To do -
The whole listing below must be repeated exactly.
Segment Open
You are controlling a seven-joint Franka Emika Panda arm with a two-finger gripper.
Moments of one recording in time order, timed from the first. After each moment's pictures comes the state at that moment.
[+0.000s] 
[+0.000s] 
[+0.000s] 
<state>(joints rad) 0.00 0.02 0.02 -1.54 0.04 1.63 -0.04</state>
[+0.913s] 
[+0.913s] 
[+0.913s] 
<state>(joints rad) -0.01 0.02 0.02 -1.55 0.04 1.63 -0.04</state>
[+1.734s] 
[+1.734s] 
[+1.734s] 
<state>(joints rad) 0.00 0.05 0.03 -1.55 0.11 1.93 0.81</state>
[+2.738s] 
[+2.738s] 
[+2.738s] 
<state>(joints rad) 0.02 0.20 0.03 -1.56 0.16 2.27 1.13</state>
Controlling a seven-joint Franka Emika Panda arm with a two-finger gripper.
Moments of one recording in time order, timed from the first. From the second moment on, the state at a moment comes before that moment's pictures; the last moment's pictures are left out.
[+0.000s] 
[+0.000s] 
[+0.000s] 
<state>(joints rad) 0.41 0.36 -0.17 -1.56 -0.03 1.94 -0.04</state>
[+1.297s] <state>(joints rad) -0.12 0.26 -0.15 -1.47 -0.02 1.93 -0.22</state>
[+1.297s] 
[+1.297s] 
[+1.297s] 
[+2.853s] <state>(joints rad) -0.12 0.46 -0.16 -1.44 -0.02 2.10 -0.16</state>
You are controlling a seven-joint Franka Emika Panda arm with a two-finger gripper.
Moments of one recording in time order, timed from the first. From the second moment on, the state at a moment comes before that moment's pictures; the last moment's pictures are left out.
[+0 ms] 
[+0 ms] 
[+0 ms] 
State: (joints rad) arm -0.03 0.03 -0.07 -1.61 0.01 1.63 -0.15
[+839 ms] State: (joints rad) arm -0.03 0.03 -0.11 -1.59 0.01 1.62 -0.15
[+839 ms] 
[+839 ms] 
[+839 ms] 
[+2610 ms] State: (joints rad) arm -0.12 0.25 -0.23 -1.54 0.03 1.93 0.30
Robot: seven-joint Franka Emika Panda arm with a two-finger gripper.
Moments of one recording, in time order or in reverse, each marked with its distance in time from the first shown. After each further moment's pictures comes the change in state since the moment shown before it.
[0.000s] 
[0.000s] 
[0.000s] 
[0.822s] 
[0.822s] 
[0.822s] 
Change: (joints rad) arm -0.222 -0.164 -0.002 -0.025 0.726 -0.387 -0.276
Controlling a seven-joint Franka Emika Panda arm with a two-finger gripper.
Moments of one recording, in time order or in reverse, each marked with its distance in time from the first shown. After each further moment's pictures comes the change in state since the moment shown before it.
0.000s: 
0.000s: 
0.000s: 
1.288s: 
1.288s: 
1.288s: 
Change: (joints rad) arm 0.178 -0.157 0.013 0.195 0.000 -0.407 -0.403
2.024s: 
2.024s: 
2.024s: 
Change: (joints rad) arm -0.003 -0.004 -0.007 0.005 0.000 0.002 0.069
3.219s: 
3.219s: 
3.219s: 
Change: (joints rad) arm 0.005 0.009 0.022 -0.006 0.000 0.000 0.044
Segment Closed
Worked solution -
You are controlling a seven-joint Franka Emika Panda arm with a two-finger gripper.
Moments of one recording in time order, timed from the first. After each moment's pictures comes the state at that moment.
[+0.000s] 
[+0.000s] 
[+0.000s] 
<state>(joints rad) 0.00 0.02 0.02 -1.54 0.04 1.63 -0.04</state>
[+0.913s] 
[+0.913s] 
[+0.913s] 
<state>(joints rad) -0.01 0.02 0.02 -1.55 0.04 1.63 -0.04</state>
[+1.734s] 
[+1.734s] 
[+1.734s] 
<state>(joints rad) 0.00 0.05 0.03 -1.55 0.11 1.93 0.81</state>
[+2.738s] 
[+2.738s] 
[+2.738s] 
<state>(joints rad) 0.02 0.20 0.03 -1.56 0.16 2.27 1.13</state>
Controlling a seven-joint Franka Emika Panda arm with a two-finger gripper.
Moments of one recording in time order, timed from the first. From the second moment on, the state at a moment comes before that moment's pictures; the last moment's pictures are left out.
[+0.000s] 
[+0.000s] 
[+0.000s] 
<state>(joints rad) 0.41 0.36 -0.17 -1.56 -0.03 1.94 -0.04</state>
[+1.297s] <state>(joints rad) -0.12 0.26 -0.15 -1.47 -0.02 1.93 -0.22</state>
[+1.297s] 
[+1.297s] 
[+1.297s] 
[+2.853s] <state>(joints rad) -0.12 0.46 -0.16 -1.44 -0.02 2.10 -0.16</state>
You are controlling a seven-joint Franka Emika Panda arm with a two-finger gripper.
Moments of one recording in time order, timed from the first. From the second moment on, the state at a moment comes before that moment's pictures; the last moment's pictures are left out.
[+0 ms] 
[+0 ms] 
[+0 ms] 
State: (joints rad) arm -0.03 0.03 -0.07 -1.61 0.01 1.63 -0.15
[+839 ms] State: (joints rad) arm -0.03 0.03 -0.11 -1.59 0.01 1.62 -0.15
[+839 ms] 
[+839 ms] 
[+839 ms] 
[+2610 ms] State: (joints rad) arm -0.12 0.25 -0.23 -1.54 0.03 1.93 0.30
Robot: seven-joint Franka Emika Panda arm with a two-finger gripper.
Moments of one recording, in time order or in reverse, each marked with its distance in time from the first shown. After each further moment's pictures comes the change in state since the moment shown before it.
[0.000s] 
[0.000s] 
[0.000s] 
[0.822s] 
[0.822s] 
[0.822s] 
Change: (joints rad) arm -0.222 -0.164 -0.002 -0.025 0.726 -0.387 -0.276
Controlling a seven-joint Franka Emika Panda arm with a two-finger gripper.
Moments of one recording, in time order or in reverse, each marked with its distance in time from the first shown. After each further moment's pictures comes the change in state since the moment shown before it.
0.000s: 
0.000s: 
0.000s: 
1.288s: 
1.288s: 
1.288s: 
Change: (joints rad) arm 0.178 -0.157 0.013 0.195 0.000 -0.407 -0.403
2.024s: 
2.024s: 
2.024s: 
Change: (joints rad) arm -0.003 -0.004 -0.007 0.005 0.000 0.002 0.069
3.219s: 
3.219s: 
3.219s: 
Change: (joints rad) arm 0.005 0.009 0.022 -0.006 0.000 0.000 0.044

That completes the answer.